Hierarchy diagram of integration levels in mechatronics

The first level of integration is formed by mechatronic devices and their elements. The second level of integration is formed by the integrated mechatronic modules. The third level of integration is formed by the integration mechatronic machines. The fourth level of integration is formed by the complexes of mechatronic machines.

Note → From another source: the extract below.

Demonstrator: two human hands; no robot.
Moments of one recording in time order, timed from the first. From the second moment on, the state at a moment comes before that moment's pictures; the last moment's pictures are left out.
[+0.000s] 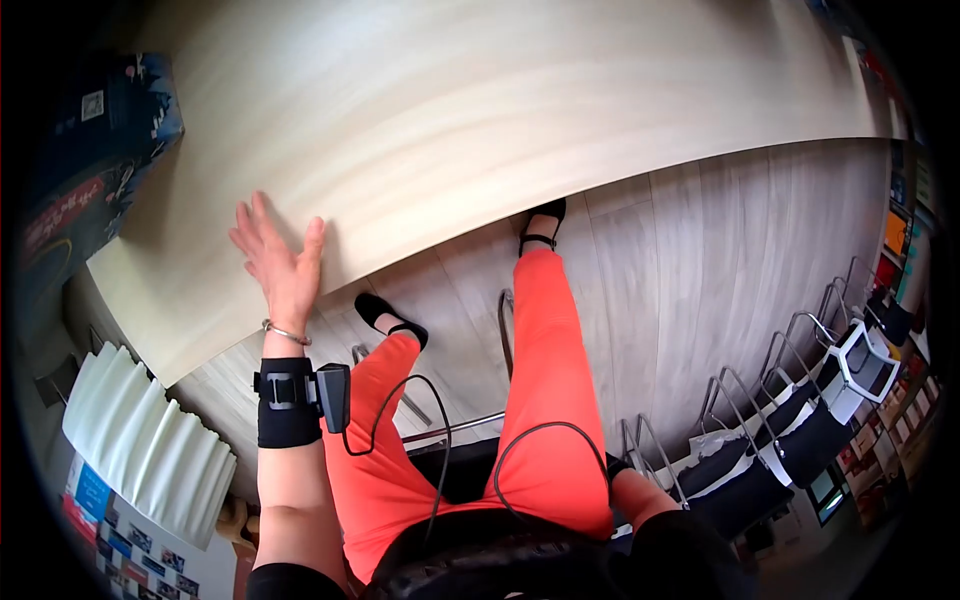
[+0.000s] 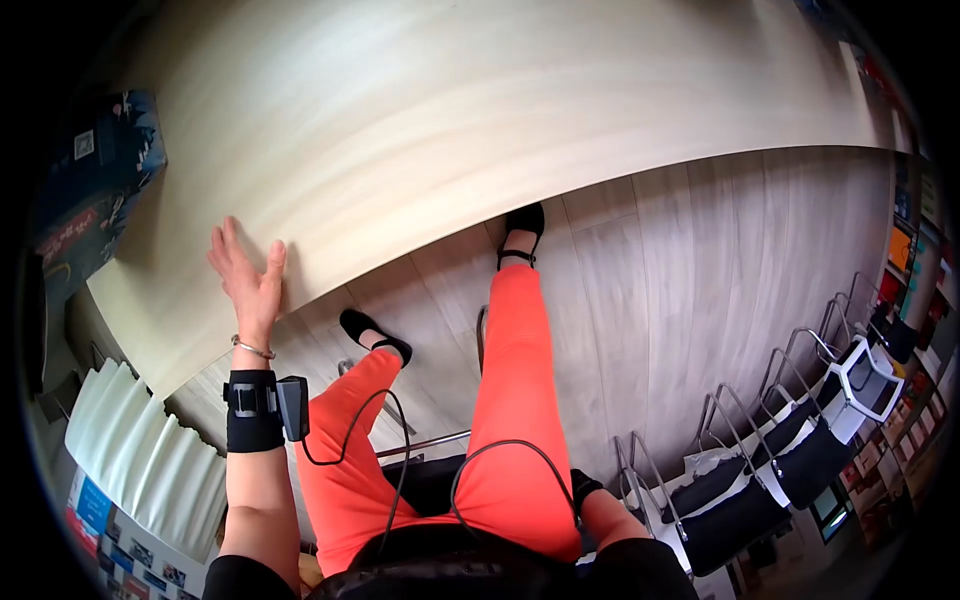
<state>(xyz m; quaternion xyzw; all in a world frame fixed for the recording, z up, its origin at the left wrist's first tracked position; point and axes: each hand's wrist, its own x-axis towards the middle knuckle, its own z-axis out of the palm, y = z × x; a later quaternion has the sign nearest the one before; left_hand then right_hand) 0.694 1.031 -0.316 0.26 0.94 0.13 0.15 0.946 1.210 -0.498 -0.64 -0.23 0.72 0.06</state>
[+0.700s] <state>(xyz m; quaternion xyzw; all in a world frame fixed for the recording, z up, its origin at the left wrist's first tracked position) 0.653 1.035 -0.344 0.30 0.93 0.00 0.21 1.422 1.029 -0.341 -0.70 -0.05 0.70 -0.14</state>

The fifth level of integration is formed on a single integration platform of complexes of mechatronic machines and robots, which imply the formation of reconfigurable flexible production systems.

Today, mechatronic modules and systems are widely used in the following areas:

• mechanical engineering and automation equipment, technological processes in mechanical engineering;

• industrial and special robotics;

• aviation and space technology;

• military equipment, vehicles for the police and special services;

• electronic engineering and rapid prototyping equipment;

• automotive industry (motor wheel drive modules, anti-lock brakes, automatic transmissions, automatic parking systems);

• non-traditional vehicles (electric cars, electric bicycles, wheelchairs);

• office equipment (eg copiers and fax machines);

• computer peripherals (eg printers, plotters, CD-ROM drives);

• medical and sports equipment (bioelectric and exoskeleton prostheses for the disabled, toning trainers, controlled diagnostic capsules, massagers, etc.);

• household appliances (washing, sewing, dishwashers, independent vacuum cleaners);

• micromachines (for medicine, biotechnology, communications and telecommunications);

• control and measuring devices and machines;

• elevator and warehouse equipment, automatic doors in hotels and airports; photo and video equipment (videodisc players, video camera focusing devices);

• simulators for training operators of complex technical systems and pilots;

• railway transport (train control and stabilization systems);

• intelligent machines for the food, meat and dairy industries;

• printing machines;

• smart devices for the show industry, attractions.

Accordingly, the need for personnel with mechatronic technologies is increasing.